Yes, you can butt weight the clubs and they sell the parts to do all you'd need. That's the most common way and as you might expect, that's how they recommend because they sell the parts for it. Nothing else we discussed is for sure.

There are a few clubheads with weight screws in them. They speculated that you could reduce the weight of the screw or the weight behind the screw and compromise the swingweight downwards.

Another suggestion was lighter shafts.

The most interesting suggestion, particularly since I'm so tall, was to vary the length of the clubs by less than the usual inch difference until you get to the 9 iron and wedges, leaving them all the same. To get really crazy, a combination of lightweight shafts, butt weighting and variations of the clubheads could build a set of very heavy clubs overall, but at 2" over long, they thought something in the realm of D2 could be maintained.
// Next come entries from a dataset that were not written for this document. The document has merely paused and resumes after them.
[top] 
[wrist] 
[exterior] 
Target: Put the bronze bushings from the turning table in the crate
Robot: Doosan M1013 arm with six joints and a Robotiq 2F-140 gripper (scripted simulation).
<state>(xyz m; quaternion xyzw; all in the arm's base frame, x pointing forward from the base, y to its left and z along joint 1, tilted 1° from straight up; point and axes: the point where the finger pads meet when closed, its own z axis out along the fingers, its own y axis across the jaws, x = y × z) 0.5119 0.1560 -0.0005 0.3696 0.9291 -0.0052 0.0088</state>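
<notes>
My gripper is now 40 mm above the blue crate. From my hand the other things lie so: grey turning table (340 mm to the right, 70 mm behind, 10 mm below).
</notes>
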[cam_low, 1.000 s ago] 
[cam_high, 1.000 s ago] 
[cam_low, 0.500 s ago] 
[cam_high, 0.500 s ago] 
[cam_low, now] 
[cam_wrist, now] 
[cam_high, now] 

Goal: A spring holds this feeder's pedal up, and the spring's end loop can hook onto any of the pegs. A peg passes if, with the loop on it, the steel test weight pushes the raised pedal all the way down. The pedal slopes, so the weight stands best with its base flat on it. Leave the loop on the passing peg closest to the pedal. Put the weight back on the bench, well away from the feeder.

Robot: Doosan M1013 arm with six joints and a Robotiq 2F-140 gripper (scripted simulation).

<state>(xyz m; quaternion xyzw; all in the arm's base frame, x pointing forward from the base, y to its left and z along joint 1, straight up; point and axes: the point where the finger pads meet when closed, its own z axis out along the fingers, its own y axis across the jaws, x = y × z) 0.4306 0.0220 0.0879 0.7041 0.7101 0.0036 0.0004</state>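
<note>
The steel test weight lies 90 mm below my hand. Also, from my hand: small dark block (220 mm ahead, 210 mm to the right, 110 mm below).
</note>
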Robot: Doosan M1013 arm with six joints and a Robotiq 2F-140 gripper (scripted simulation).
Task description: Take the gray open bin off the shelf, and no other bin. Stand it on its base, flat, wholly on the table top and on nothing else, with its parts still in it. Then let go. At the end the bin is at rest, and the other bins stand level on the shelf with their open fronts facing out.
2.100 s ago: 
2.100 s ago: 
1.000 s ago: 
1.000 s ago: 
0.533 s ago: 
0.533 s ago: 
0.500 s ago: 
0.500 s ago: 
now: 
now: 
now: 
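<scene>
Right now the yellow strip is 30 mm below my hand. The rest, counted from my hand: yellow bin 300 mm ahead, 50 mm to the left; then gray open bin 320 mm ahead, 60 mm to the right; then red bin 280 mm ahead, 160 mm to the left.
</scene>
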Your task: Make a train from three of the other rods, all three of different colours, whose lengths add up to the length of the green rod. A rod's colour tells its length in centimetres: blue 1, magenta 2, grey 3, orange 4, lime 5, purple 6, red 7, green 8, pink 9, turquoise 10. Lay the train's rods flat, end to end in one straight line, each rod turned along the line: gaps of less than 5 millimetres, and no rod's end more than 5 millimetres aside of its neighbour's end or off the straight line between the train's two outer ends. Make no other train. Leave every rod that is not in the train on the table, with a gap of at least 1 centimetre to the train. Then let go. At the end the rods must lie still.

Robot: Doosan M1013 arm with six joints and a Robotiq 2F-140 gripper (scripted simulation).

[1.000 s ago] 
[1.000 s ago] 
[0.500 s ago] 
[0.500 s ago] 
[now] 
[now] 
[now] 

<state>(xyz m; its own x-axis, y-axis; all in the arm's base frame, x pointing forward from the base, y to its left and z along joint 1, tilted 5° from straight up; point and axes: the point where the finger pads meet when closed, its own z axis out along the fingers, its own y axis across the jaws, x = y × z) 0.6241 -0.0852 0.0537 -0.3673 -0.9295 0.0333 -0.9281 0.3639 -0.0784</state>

All this goes without saying that a good fitting for lie would be required.


----------



## Fourputt (Nov 18, 2006)

DennisM said:


> I spoke to one of the nice folks at Golfworks. Here's some interesting suggestions.
> 
> Yes, you can butt weight the clubs and they sell the parts to do all you'd need. That's the most common way and as you might expect, that's how they recommend because they sell the parts for it. Nothing else we discussed is for sure.
> 
> ...


Just one error in this... putting a lighter shaft on a clubhead may decrease its overall weight, but in most cases it increases the swingweight.


----------